Over all lines in the data below, count those holding "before" and give only the result.

Recorded data:
----
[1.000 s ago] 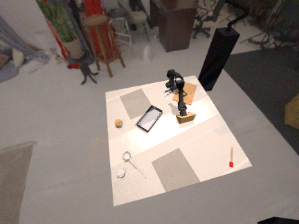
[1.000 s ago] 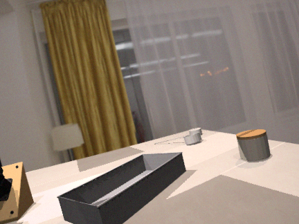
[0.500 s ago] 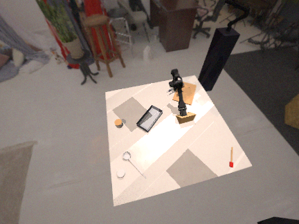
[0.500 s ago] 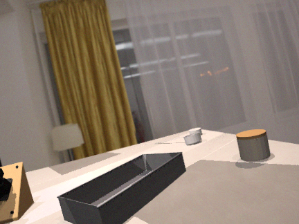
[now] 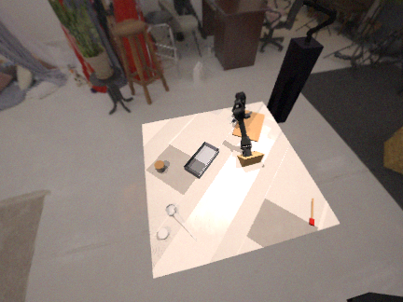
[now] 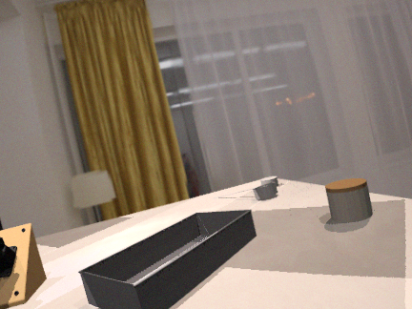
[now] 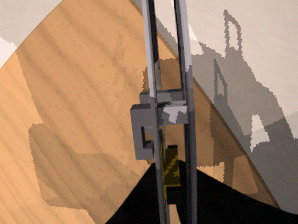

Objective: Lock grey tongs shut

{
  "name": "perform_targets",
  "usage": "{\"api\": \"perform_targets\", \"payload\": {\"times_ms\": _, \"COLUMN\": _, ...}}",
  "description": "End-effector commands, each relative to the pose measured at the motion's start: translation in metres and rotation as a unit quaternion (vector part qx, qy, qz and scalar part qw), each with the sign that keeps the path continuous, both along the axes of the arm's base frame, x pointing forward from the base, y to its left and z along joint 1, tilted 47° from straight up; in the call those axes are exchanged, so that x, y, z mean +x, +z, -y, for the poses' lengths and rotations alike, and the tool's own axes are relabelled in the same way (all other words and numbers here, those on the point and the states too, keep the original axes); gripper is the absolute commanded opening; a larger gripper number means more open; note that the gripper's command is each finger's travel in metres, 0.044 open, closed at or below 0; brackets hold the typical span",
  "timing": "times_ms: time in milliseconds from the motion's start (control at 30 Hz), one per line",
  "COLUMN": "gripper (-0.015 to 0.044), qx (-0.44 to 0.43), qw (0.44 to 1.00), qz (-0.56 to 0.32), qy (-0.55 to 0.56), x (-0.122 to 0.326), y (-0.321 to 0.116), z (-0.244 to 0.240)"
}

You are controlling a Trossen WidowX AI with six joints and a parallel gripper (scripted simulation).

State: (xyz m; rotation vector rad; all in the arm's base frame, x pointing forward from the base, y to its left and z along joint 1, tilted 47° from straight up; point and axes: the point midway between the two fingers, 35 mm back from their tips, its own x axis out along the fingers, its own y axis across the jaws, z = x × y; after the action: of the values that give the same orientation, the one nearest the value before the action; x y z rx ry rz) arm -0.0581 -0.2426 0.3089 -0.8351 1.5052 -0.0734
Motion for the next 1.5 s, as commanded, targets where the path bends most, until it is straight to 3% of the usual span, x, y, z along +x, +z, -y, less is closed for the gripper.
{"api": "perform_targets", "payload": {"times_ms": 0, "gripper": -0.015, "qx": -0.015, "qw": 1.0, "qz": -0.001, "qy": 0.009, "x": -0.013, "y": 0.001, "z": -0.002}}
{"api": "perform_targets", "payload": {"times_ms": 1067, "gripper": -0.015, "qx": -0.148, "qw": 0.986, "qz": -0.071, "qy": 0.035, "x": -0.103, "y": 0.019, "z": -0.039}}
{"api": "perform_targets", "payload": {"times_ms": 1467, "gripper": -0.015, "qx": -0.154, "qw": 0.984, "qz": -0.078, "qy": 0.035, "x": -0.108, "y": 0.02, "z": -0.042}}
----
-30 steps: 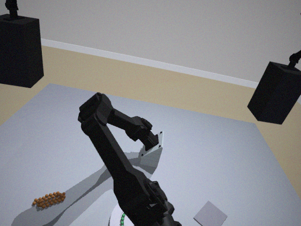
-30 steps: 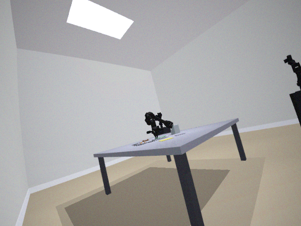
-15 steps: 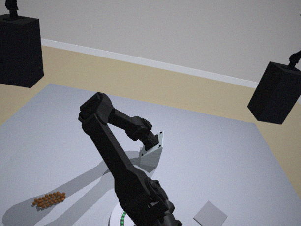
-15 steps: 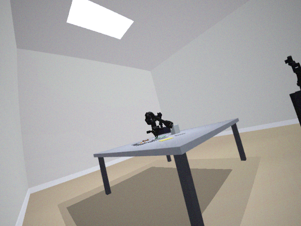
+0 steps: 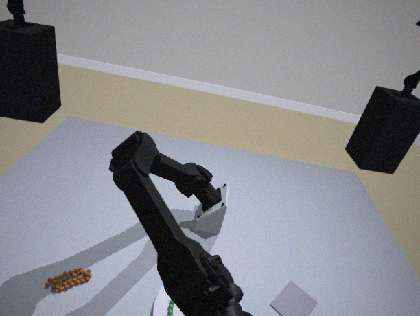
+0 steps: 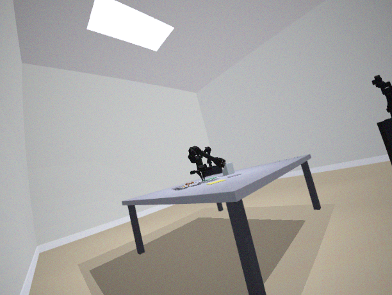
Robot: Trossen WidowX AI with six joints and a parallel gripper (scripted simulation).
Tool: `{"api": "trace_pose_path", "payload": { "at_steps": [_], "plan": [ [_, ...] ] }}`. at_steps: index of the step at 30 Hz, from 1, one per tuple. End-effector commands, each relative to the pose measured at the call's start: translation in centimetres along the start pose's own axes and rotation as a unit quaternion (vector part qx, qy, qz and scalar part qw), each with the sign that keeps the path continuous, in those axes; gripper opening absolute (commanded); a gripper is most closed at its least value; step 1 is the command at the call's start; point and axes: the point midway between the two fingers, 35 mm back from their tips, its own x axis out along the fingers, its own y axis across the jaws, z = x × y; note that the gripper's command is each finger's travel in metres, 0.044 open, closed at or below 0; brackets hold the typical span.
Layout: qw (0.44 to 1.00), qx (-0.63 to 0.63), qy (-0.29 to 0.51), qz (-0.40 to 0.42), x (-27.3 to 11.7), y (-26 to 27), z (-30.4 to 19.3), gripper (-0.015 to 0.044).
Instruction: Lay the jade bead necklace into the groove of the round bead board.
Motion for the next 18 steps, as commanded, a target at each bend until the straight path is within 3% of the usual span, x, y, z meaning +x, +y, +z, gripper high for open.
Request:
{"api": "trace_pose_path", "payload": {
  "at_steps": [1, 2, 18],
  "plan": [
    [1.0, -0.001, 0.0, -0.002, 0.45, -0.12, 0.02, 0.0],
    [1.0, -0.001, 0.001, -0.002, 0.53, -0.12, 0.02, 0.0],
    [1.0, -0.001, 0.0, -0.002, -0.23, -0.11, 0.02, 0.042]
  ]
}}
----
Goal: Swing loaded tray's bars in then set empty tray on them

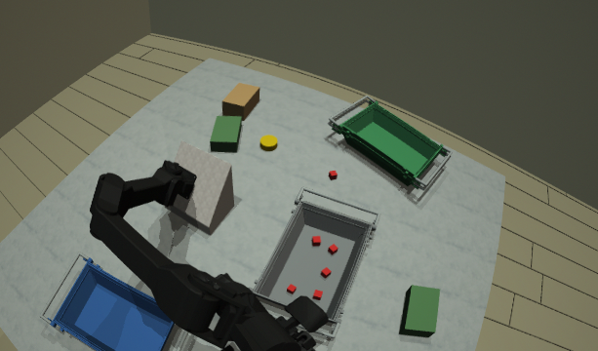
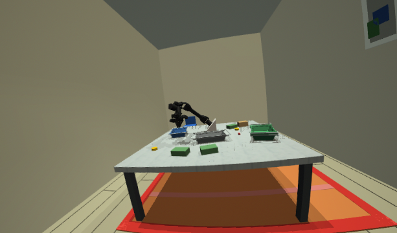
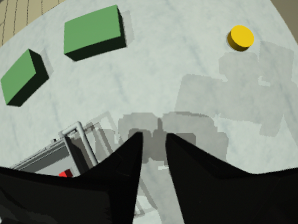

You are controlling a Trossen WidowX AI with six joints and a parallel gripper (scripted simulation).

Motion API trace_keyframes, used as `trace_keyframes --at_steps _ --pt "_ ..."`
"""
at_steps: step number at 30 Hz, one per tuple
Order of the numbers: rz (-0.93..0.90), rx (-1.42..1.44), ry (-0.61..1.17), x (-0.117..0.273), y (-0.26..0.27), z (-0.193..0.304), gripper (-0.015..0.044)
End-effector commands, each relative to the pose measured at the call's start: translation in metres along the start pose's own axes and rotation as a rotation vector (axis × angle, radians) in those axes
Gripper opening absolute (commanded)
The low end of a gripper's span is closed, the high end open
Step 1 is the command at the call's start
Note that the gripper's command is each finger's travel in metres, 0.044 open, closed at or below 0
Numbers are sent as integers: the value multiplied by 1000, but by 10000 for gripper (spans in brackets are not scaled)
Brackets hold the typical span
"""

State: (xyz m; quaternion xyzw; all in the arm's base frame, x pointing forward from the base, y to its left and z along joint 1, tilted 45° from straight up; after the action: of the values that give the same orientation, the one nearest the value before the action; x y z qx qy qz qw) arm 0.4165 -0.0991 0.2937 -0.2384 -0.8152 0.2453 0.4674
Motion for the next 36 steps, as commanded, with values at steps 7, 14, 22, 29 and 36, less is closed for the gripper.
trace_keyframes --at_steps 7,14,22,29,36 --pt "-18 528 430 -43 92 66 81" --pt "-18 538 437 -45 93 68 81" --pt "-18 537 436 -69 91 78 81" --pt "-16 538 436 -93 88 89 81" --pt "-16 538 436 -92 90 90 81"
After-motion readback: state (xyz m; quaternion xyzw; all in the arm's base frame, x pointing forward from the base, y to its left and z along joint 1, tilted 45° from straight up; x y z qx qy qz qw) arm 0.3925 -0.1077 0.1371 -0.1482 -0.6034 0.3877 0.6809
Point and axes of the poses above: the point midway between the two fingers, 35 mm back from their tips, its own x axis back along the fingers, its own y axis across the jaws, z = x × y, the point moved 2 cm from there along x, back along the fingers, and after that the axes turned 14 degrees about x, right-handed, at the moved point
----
▶ _Written response_: 2